*Exercise details:*
Every line of the entries with the word "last" in it should be shown.

*Dataset:*
--- --- ---
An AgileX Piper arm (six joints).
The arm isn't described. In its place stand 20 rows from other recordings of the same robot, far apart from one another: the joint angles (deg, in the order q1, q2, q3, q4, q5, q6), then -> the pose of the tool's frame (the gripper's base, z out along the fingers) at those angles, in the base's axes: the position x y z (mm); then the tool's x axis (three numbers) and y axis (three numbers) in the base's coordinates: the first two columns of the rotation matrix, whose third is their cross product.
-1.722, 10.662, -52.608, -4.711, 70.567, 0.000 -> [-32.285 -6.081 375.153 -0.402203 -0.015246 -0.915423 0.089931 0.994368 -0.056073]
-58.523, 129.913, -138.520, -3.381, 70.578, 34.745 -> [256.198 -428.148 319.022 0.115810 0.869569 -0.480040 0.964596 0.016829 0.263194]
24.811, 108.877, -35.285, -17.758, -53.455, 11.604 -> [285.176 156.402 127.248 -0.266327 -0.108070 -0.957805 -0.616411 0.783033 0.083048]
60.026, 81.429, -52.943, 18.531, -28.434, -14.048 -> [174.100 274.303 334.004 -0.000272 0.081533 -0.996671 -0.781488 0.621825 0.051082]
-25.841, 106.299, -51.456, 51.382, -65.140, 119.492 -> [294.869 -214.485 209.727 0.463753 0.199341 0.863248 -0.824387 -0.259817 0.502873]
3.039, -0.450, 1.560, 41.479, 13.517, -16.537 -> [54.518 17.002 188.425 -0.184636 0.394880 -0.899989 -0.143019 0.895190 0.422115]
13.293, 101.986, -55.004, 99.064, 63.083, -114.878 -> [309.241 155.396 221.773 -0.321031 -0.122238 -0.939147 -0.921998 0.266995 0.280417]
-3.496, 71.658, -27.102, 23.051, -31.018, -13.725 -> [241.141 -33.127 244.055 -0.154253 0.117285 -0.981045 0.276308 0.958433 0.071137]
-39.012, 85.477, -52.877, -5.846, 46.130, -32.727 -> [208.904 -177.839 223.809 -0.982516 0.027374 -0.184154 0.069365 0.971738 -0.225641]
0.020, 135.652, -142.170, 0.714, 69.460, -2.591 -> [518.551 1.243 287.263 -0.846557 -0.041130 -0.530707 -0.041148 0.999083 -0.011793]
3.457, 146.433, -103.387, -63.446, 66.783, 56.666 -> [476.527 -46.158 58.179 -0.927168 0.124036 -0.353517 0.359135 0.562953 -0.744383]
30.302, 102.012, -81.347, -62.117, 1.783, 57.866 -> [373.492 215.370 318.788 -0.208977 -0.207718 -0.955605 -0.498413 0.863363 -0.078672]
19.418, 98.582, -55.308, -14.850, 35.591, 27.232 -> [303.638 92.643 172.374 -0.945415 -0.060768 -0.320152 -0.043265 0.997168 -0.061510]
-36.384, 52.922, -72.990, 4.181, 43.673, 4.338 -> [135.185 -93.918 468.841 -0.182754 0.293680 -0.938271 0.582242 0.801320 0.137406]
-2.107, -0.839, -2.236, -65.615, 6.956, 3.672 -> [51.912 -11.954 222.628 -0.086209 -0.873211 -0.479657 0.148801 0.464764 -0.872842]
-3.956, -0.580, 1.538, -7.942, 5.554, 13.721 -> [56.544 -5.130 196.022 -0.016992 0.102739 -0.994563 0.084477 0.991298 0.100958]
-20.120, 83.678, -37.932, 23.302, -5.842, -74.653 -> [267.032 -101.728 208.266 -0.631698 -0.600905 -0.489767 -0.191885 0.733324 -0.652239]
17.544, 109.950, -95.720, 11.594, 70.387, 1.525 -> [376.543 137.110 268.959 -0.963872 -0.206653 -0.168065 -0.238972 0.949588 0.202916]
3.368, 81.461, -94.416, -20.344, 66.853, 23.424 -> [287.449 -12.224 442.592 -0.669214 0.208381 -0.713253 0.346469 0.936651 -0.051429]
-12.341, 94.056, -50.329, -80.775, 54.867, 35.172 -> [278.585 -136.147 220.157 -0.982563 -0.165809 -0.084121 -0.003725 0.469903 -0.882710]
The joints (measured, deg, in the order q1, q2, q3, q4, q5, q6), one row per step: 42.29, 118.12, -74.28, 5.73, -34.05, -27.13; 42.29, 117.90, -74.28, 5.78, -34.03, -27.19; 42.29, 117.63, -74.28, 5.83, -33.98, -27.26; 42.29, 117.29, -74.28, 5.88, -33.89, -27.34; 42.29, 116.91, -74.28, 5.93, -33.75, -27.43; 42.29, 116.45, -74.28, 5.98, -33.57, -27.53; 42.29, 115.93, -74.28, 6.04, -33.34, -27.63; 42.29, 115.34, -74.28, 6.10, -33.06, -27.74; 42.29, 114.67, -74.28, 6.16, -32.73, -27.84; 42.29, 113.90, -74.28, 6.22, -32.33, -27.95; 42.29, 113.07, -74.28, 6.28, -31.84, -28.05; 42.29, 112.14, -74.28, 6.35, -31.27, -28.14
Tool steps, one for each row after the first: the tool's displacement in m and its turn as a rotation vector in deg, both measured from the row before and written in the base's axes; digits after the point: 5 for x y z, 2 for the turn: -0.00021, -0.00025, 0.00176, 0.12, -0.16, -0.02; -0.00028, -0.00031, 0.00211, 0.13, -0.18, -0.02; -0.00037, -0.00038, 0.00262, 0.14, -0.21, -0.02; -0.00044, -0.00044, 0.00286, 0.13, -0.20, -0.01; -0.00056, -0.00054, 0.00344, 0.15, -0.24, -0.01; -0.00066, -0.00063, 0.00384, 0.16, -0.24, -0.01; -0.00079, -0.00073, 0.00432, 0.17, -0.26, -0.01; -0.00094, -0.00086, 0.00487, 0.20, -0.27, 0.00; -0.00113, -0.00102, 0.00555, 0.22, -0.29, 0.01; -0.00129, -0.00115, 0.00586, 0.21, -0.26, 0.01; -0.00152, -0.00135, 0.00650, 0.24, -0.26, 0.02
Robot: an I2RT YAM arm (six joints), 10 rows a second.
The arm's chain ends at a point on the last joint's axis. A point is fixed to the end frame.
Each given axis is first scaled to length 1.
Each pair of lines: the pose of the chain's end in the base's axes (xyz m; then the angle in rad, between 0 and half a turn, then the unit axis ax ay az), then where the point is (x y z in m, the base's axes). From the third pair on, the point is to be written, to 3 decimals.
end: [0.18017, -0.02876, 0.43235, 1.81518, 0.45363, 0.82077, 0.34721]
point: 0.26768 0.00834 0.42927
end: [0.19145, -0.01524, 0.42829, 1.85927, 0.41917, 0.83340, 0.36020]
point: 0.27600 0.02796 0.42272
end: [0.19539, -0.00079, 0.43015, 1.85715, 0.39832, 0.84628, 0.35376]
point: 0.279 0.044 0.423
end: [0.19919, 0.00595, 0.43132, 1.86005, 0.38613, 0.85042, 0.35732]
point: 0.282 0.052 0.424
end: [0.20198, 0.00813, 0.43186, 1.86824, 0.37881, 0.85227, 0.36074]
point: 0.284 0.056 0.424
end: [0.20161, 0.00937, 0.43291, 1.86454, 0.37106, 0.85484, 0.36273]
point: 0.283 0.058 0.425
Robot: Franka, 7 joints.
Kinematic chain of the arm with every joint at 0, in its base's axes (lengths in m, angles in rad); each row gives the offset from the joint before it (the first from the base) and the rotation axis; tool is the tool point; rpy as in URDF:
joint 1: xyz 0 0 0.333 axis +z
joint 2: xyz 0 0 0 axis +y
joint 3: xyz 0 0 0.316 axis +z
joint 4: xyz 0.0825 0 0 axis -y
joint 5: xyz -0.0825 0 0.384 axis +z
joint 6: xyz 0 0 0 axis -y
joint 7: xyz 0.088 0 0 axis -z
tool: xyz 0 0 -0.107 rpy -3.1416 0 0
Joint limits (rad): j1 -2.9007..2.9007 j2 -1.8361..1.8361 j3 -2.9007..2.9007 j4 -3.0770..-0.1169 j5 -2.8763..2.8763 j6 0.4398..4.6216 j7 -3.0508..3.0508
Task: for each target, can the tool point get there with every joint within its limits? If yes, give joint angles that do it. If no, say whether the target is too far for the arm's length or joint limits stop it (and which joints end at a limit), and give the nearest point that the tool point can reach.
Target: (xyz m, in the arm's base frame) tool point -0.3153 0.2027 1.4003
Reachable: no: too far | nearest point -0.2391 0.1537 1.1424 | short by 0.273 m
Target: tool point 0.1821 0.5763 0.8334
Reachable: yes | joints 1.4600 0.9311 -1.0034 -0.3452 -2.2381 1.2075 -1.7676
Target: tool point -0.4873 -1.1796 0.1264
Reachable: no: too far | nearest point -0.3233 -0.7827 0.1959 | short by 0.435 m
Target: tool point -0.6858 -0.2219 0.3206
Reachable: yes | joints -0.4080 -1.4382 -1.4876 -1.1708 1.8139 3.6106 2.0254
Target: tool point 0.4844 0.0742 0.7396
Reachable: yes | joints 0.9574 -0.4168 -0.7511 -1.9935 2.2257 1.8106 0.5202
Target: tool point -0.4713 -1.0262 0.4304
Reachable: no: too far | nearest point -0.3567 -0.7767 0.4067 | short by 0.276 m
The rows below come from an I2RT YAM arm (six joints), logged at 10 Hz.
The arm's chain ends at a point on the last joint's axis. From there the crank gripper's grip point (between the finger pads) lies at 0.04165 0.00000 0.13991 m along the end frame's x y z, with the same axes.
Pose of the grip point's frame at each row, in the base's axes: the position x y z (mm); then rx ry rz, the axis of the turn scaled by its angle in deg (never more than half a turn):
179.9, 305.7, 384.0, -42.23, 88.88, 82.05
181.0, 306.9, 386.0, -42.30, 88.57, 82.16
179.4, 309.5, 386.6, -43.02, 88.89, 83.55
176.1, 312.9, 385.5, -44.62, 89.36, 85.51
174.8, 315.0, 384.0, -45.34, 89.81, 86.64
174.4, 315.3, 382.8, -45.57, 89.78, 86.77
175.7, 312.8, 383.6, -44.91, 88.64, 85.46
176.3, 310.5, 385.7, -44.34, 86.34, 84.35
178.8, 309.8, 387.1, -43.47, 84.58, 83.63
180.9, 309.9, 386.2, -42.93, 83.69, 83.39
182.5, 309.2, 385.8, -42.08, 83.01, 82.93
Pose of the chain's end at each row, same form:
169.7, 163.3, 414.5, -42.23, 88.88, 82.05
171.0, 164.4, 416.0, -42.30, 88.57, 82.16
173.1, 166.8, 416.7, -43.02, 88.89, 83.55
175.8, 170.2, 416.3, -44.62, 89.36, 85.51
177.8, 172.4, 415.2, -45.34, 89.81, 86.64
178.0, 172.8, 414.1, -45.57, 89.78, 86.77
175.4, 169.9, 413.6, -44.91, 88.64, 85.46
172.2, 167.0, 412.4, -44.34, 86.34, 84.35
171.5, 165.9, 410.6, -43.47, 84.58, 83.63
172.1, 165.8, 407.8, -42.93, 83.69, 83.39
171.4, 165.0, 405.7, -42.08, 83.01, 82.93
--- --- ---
*Written answer:*
The arm's chain ends at a point on the last joint's axis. A point is fixed to the end frame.
The arm's chain ends at a point on the last joint's axis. From there the crank gripper's grip point (between the finger pads) lies at 0.04165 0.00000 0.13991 m along the end frame's x y z, with the same axes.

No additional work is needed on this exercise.